In the past, Saudi Arabia and others have stripped out this language. This an important shift, finally acknowledging that use of coal and other fossil fuels need to be rapidly reduced to tackle the climate emergency. The taboo of talking about the end of fossil fuels has been finally broken.
3. Rich countries copped out of global responsibility
Developing countries have been calling for funding to pay for “loss and damage”, such as the costs of the impacts of cyclones and sea level rise. Small island states and climate-vulnerable countries say the historical emissions of the major polluters have caused these impacts and therefore funding is needed.
Developed countries, led by the US and EU, have resisted taking any liability for these loss and damages, and vetoed the creation of a new “Glasgow Loss and Damage Facility”, a way of supporting vulnerable nations, despite it being called for by most countries.
4. Carbon offsetting will continue to cloud the issue
Carbon markets could throw a potential lifeline to the fossil fuel industry, allowing them to claim “carbon offsets” and carry on business as (nearly) usual. A tortuous series of negotiations over Article 6 of the Paris Agreement on market and non-market approaches to trading carbon was finally agreed, six years on. The worst and biggest loopholes were closed, but there is still scope for countries and companies to game the system.
Outside the COP26 process, we will need much clearer and stricter rules for company carbon offsets. Otherwise, expect a series of exposés from non-governmental organisations and the media into carbon offsetting under this new regime, when new attempts will emerge to try and close these remaining loopholes.
5. Where climate action is lacking, activists will step up
It is clear that powerful countries are moving too slowly and they have made a political decision to not support a step change in both greenhouse gas emissions and funding to help income-poor countries to adapt to climate change and leapfrog the fossil fuel age.
But they are being pushed hard by their populations and particularly climate campaigners.
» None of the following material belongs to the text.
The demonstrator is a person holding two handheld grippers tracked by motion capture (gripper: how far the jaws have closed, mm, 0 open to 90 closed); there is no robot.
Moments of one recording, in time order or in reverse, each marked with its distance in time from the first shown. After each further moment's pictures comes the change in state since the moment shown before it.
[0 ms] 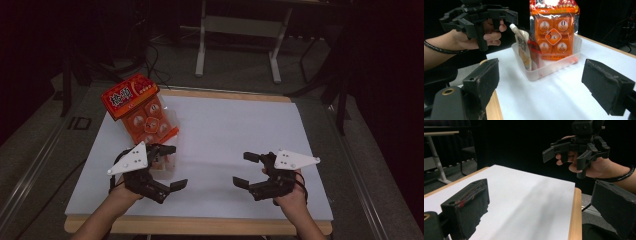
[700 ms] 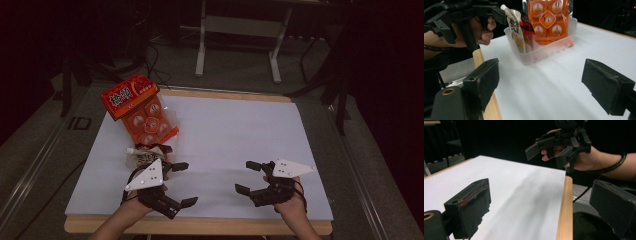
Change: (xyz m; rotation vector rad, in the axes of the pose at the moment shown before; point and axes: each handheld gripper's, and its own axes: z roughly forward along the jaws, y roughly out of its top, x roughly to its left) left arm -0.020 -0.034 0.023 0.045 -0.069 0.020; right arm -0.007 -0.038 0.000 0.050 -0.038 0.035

Indeed, in Glasgow, we saw huge protests with both the youth Fridays for Future march and the Saturday Global Day of Action massively exceeding expected numbers.
The next steps of the campaigners and the climate movement matter. In the UK this will be trying to stop the government granting a licence to exploit the new Cambo oil field off the north coast of Scotland.
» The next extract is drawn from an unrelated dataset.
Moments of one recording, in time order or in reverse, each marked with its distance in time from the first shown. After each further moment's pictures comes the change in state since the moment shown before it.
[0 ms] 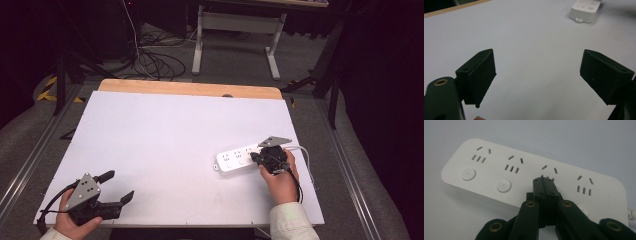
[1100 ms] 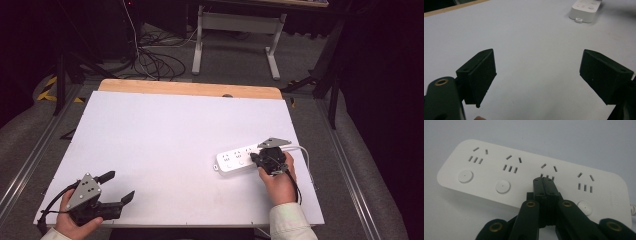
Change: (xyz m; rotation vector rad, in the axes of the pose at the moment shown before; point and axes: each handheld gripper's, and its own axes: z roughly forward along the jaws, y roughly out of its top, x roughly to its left) left arm -0.002 0.000 0.001 0.002 0.004 -0.007; right arm 0.004 -0.003 0.003 -0.009 -0.025 0.043
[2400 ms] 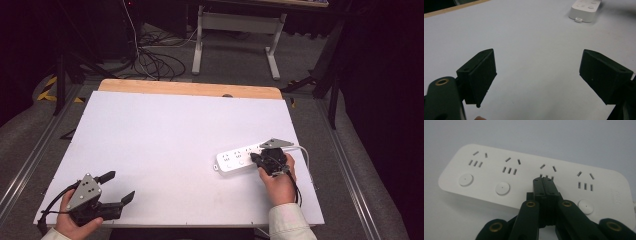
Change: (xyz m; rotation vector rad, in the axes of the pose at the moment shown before) left arm -0.001 0.000 0.000 0.000 0.002 0.008; right arm -0.004 -0.006 0.000 -0.050 0.021 0.060
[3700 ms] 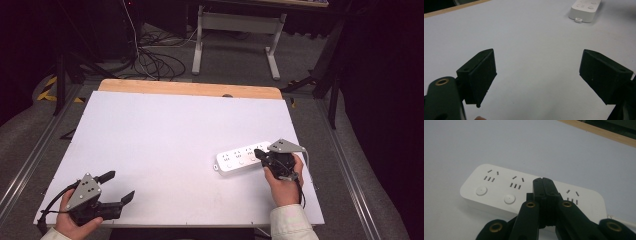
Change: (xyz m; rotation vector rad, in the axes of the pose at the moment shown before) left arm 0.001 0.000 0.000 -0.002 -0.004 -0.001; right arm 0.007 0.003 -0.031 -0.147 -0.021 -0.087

Expect more action on the financing of fossil fuel projects as activists try to cut emissions by starving the industry of capital. Without these movements pushing countries and companies – including at COP27 in Egypt – we won’t curb climate change and protect our precious planet.
Simon Lewis is professor of global change science and Mark Maslin is professor of earth system science at University College London. Lewis also holds an equivalent position at University of Leeds.